Later that year, her career was significantly boosted when she was cast in The Music Box Revue on Broadway. She participated in the Ziegfeld Follies of 1923, 1924, and 1925. Her last major show was the musical Yours Truly, which ran in 1927.

Ferguson's primary claim to fame in entertainment was as a Ziegfeld girl, renowned for her "Great Shimmy Dance," reportedly performed in an elaborate feathered headdress.

==Personal life==
Ferguson had a consistently turbulent personal life. In March 1923, her roommate, model Dorothy "Dot" King, was murdered. Police considered Ferguson a suspect, as she reportedly had a dramatic falling out with King just before the latter's death. There was also suspicion regarding Ferguson's abrupt departure for Europe soon after the crime. The murder was never solved.

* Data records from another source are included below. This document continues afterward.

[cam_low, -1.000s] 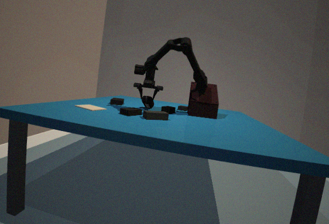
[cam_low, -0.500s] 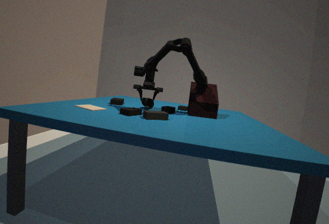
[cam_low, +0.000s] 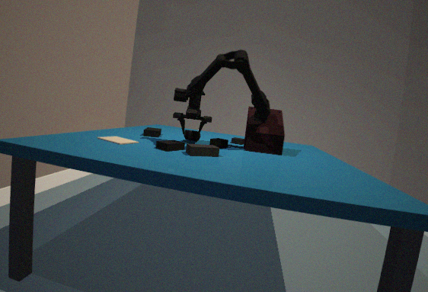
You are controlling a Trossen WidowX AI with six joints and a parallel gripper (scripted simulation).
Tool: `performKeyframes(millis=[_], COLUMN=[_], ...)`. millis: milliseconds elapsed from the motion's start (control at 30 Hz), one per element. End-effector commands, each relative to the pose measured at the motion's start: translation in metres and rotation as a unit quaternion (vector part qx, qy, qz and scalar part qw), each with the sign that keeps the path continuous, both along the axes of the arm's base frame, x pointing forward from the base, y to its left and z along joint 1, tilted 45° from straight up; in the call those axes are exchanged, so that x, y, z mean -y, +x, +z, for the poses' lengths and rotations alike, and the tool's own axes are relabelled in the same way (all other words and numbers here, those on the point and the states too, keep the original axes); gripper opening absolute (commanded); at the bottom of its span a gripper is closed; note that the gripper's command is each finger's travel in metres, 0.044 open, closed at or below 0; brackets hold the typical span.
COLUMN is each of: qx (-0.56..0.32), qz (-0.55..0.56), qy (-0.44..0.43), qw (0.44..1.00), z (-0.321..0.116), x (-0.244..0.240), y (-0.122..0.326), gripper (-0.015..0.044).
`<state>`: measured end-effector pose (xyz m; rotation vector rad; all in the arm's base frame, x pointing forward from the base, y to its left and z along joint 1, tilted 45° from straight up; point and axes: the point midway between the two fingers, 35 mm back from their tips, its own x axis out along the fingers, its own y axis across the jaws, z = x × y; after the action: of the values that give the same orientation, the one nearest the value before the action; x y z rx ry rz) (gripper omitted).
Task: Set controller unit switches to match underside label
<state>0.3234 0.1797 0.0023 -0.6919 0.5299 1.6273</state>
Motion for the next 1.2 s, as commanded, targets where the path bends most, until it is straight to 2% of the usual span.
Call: performKeyframes(millis=[0,933,1067,1167], qx=[-0.005,-0.002,-0.002,-0.002], qz=[-0.007,-0.001,0.0,0.0], qy=[-0.008,-0.002,-0.001,-0.001], qw=[1.0,1.0,1.0,1.0], z=[-0.004,-0.008,-0.009,-0.009], x=[0.001,-0.014,-0.014,-0.014], y=[-0.001,-0.003,-0.003,-0.003], gripper=[0.0337,0.0337,0.044,0.044])
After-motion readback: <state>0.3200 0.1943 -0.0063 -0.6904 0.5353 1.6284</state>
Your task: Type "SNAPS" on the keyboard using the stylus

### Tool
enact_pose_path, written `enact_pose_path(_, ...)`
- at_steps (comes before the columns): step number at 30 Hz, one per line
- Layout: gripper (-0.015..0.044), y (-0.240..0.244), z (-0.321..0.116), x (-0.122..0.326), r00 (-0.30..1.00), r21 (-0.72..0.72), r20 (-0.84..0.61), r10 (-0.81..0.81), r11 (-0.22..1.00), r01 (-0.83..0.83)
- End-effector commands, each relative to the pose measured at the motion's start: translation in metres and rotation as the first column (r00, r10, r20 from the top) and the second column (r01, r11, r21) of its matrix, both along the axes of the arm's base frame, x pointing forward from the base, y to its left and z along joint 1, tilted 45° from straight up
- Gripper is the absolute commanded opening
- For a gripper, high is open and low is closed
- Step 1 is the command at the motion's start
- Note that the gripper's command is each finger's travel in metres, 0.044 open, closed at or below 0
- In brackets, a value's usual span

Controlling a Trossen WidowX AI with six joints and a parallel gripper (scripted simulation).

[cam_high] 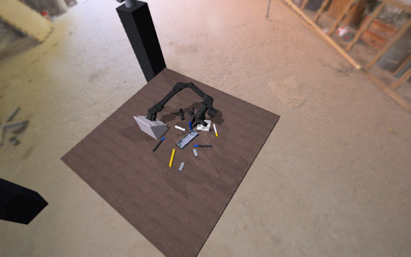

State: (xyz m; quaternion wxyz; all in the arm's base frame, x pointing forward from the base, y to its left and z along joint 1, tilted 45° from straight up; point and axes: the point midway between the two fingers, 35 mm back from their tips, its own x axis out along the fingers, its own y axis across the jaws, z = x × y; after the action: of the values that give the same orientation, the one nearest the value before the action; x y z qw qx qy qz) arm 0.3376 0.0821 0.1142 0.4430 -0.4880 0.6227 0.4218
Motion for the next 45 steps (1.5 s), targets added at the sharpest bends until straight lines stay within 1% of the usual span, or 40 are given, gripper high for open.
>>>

After her last show, Ferguson announced a plan to marry Aaron Benesch, a sixty-year-old millionaire; the wedding never happened. She was romantically linked to various men, including the actor George Raft, composer Arthur Gershwin, and bootlegger Nucky Johnson. She was arrested as a material witness in 1931 after a lover, gangster "Tough Willie" McCabe, was stabbed.

She had a serious drinking problem and has been described as "the blonde darling of the underworld who could pour an incredible amount of straight gin through her pert rosebud lips." She spent the end of her life "broke and broken" in her native Baltimore.

==Death==

Ferguson died in 1933 from peritonitis, an infection of the digestive tract. She was buried in an unmarked grave in Loudon Park Cemetery in Baltimore, Maryland.